A new neuromuscular centre at the Ottawa Hospital’s Civic campus is being called a “game changer” for scientists, doctors and patients alike.
Funded by donors, the centre opened on April 30 and serves as a hub for clinicians and scientists — about 200 of them — to work together to conduct clinical trials and develop new treatments for people with neuromuscular diseases, according to a news release from the Ottawa Hospital.
Until now, patients in the Ottawa area had to travel to Toronto, Montreal or farther for treatment or testing.
Teresa Buffone knows all too well the toll neuromuscular disease can take on a family. Buffone lost her husband years ago to myotonic dystrophy, and has two adult children suffering from the same disease.
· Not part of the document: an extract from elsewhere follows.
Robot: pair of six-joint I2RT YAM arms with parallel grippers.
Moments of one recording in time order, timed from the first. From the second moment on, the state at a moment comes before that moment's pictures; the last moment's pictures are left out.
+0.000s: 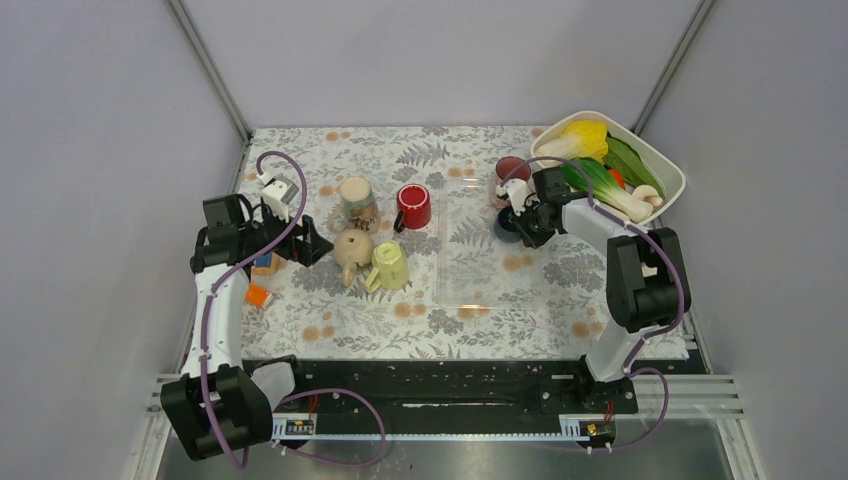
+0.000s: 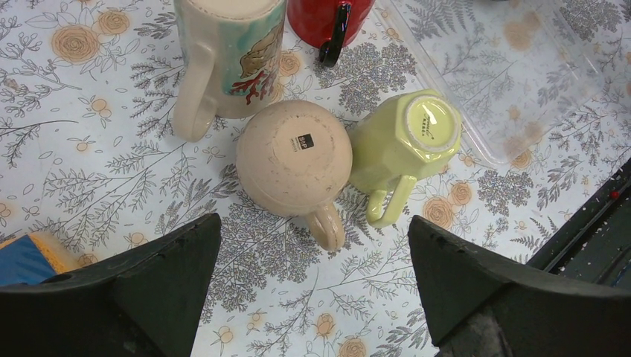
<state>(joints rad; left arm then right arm) 0.26 1.06 0.88 -0.58 0.84 0.36 0.21 1.73 1.10 -0.47 -0.18 -0.53</state>
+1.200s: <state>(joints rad) 0.27 1.06 0.88 -0.58 0.86 0.36 0.21 1.54 1.18 -0.64 -0.14 -0.56</state>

“It’s a dream come true to be able to have a research centre that will enable clinical trials and have clinicians working together with researchers to help, to find a solution to the these neurodegenerative diseases,” she told CBC.
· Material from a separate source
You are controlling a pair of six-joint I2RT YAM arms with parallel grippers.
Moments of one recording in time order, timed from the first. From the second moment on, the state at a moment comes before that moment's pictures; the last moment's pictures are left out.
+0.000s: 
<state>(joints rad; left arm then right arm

Buffone was one of many people who worked hard to make the centre happen, and said it wasn’t easy.
“It takes time. It takes time and perseverance, and continuously knocking on doors. Whether it be physicians, politicians, other people who can lend a hand to fundraising,” she said.
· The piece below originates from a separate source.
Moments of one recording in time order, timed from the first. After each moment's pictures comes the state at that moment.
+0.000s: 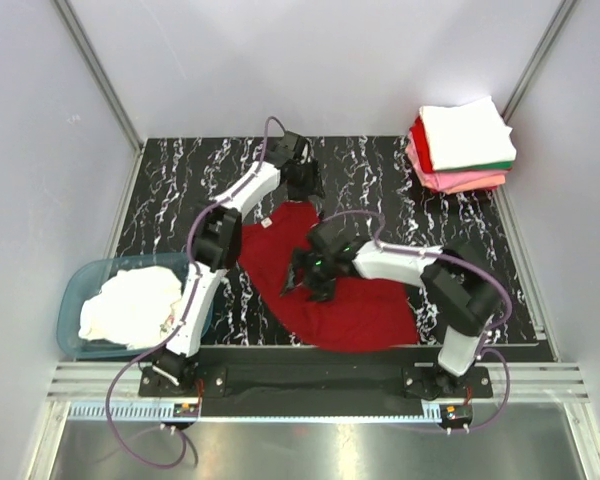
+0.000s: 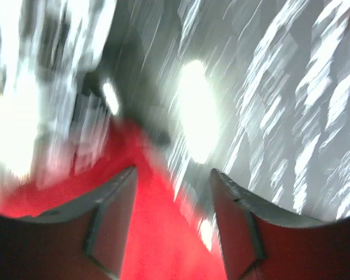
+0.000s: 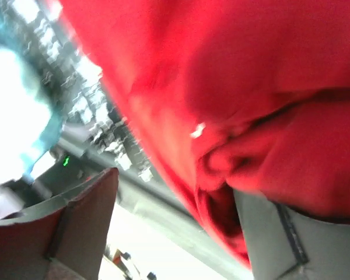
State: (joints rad) left arm -0.46 2.49 2.19 -0.68 0.23 -0.53; right arm 0.81 1.78 1.03 -0.27 -0.31 1.00
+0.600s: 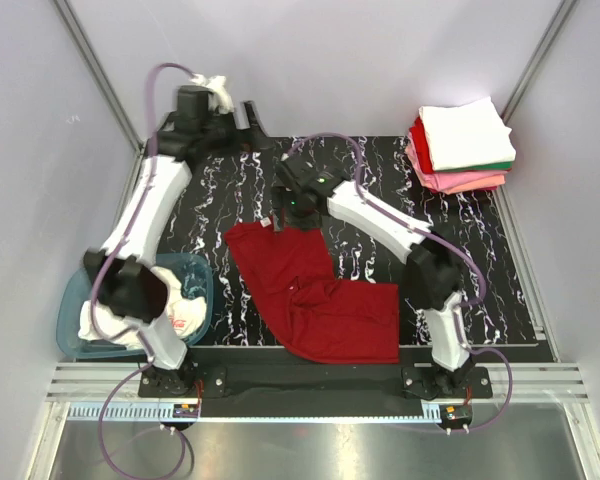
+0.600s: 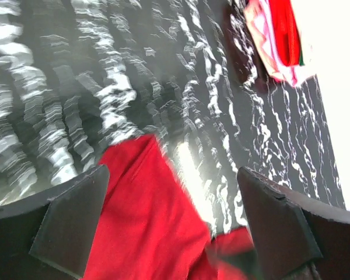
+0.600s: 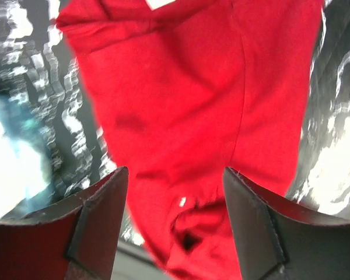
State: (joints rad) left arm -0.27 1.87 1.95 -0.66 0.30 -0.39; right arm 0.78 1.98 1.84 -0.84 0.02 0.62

“This is something that is definitely going to help the community, not only my family but also the community in general.”
Motivated by patients
Dr. Jodi Warman Chardon, a neuroscientist and co-director of the new centre, said it all started with a fellowship in Montreal.
“I would take the train up every morning,” she said in an interview. “I would see patients being taken on the train, then I would see them at my clinic in Montreal. If I was lucky enough to get my staff position at the Ottawa Hospital, one of the things that we wanted to do was build a clinical trial centre.”
That was one motivator. Another was the patients themselves.
“The biggest part is being motivated by our patients. Every day when we see the patients that go through this with such grace,” she said.
For Warman Chardon, the collaboration among such a high concentrations of researchers and doctors working on neuromuscular diseases is very exciting.
“That’s the game changer. Being able to work with our basic science colleagues who are doing excellent work in the lab with cells and mice models, really for us, we will have so much more information working with them,” she said.
“And also from the patient perspective and the physician perspective, they can take a skin biopsy and turn that into a nerve cell and be able to test certain medications and see if that’s effective treatment.”
Researchers and clinicians at the centre are also affiliated with the University of Ottawa’s Centre for Neuromuscular Disease and Brain and Mind Research Institute.
The new centre is expected to serve about 10,000 people a year who suffer from diseases including ALS, myotonic dystrophy, muscular dystrophy and Guillain-Barré syndrome.